• ASSIGNMENT:
Wherever the word "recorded" appears in a line of the data, that line should be copied.
------------
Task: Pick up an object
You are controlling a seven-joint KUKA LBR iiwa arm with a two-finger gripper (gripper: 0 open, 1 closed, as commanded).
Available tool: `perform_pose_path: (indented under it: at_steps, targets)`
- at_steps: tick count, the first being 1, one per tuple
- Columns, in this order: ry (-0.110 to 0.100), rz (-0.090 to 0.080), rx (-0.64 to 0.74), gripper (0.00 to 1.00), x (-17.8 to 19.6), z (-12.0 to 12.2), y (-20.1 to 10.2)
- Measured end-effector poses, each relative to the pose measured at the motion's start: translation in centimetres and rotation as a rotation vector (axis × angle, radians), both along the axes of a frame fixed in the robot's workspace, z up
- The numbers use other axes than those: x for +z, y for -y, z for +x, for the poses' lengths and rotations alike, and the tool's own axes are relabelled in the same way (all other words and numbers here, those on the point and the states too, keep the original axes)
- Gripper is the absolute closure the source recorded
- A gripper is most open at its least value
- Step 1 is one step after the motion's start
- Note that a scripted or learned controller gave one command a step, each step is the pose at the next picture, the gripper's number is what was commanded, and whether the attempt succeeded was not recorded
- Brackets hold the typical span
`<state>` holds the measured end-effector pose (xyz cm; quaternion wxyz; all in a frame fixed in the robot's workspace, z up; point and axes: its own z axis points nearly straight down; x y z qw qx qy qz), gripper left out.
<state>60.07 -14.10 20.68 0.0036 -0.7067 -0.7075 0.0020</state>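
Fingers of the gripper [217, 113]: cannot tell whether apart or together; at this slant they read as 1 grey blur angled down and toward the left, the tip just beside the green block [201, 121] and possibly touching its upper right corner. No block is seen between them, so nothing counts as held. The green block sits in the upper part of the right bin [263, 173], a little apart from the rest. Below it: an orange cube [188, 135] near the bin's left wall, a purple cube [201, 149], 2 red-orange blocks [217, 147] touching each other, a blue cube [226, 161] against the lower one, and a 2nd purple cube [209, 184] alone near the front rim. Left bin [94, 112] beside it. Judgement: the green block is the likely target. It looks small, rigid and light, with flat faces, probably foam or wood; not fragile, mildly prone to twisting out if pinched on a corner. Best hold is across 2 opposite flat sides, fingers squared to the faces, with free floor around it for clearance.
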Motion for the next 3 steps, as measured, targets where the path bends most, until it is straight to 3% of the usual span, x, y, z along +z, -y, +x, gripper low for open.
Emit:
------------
• OUTPUT FOR THIS TASK:
- Gripper is the absolute closure the source recorded
- Note that a scripted or learned controller gave one command a step, each step is the pose at the next picture, the gripper's number is what was commanded, and whether the attempt succeeded was not recorded

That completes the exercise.